That said, where a company is sufficiently small and closely held, the company and its shareholders have such an identity of interests that an oppression action for what is in effect a wrong to the company may be brought by a shareholder. This point was recently confirmed in Hundal v. Border Carrier Ltd., 2012 BCSC 447 as follows:
 The plaintiff claims that Bains and Border Carrier conducted the affairs of the company in a manner oppressive to him, contrary to s. 227 of the Business Corporations Act, S.B.C. 2002, c. 57, primarily by diverting Border Carrier’s business and earnings into Royal City. Although a diversion of this kind would amount to a wrong to the company and would usually be brought as a derivative action under s. 232 of the Act, “in a closely held corporation with a small number of shareholders, the same conduct may give rise to either or both remedies because conduct that results in a loss to the company may also have a direct impact on shareholders in their individual capacities”: Runnallsv. Regent Holdings Ltd., 2010 BCSC 1106 [Runnalls], at para. 44.
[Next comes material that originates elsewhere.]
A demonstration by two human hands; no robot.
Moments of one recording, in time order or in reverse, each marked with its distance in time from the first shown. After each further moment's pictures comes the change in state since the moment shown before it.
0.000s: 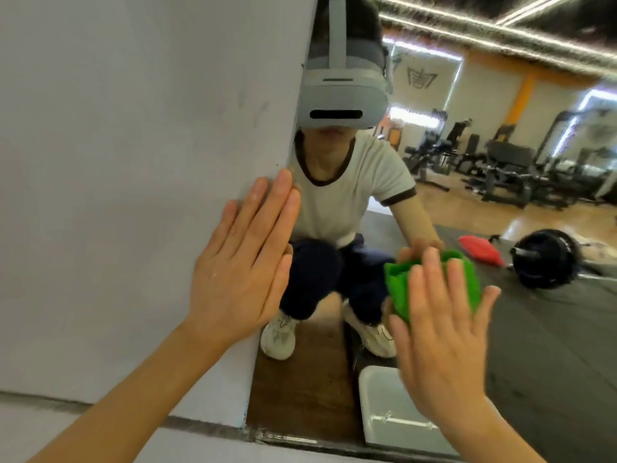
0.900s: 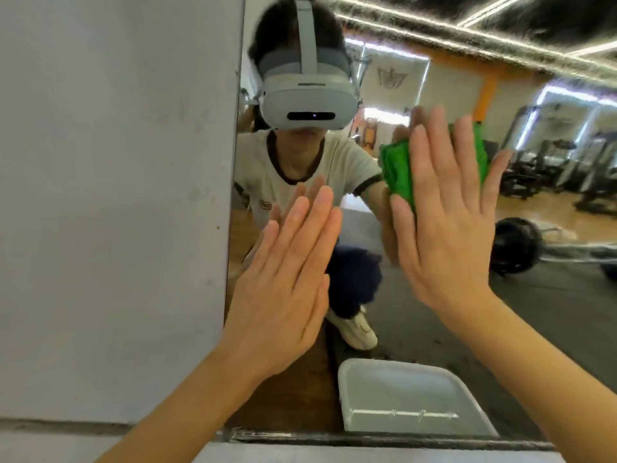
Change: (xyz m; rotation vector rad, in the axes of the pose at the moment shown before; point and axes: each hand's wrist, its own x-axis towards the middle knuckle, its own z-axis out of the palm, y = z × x) left_hand 0.024 0.079 -0.001 -0.257 -0.097 -0.035; right_hand 0.090 0.055 -0.024 0.020 0.198 0.011
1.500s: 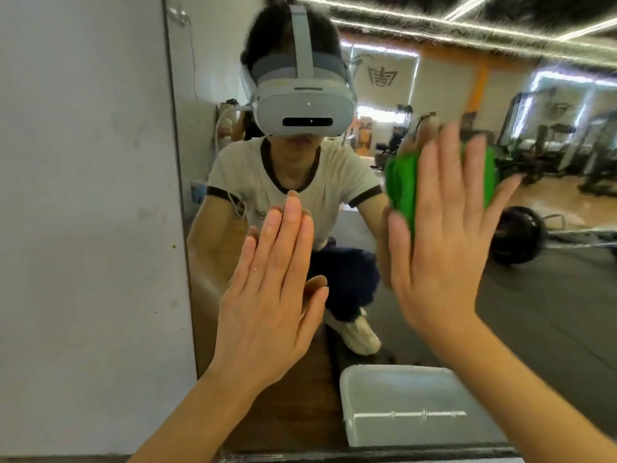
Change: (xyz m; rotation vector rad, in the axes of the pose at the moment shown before) left_hand 0.004 0.009 0.024 0.213 0.000 -0.030; right_hand -0.027 0.010 0.003 0.048 0.098 0.203
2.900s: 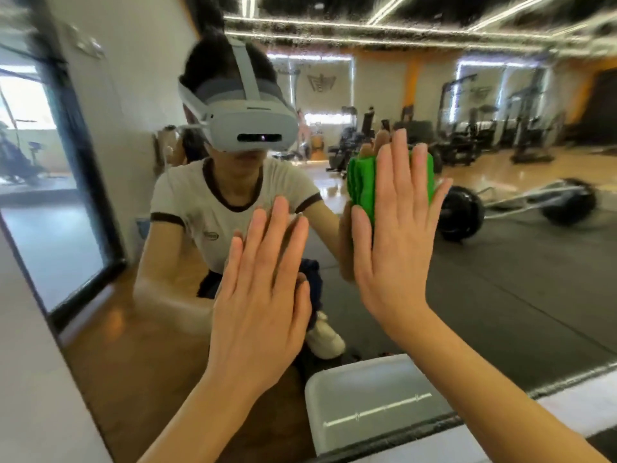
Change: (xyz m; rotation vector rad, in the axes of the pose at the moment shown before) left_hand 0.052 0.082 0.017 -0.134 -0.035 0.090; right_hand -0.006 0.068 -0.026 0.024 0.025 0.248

It may be noted that, in Runnalss, in support of this proposition, Mr. Justice Smith relied on Malata Group (HK) Ltd. v. Jung, 2008 ONCA 111, where the court confirmed its earlier decision in Jabalee v. Abelmark Inc.,  O.J. No. 260 (C.A.), that:
Equally, although some of the claims in the proposed amended statement of claim could be the subject of a derivative action, they may also make out a case of oppression. The two are not mutually exclusive.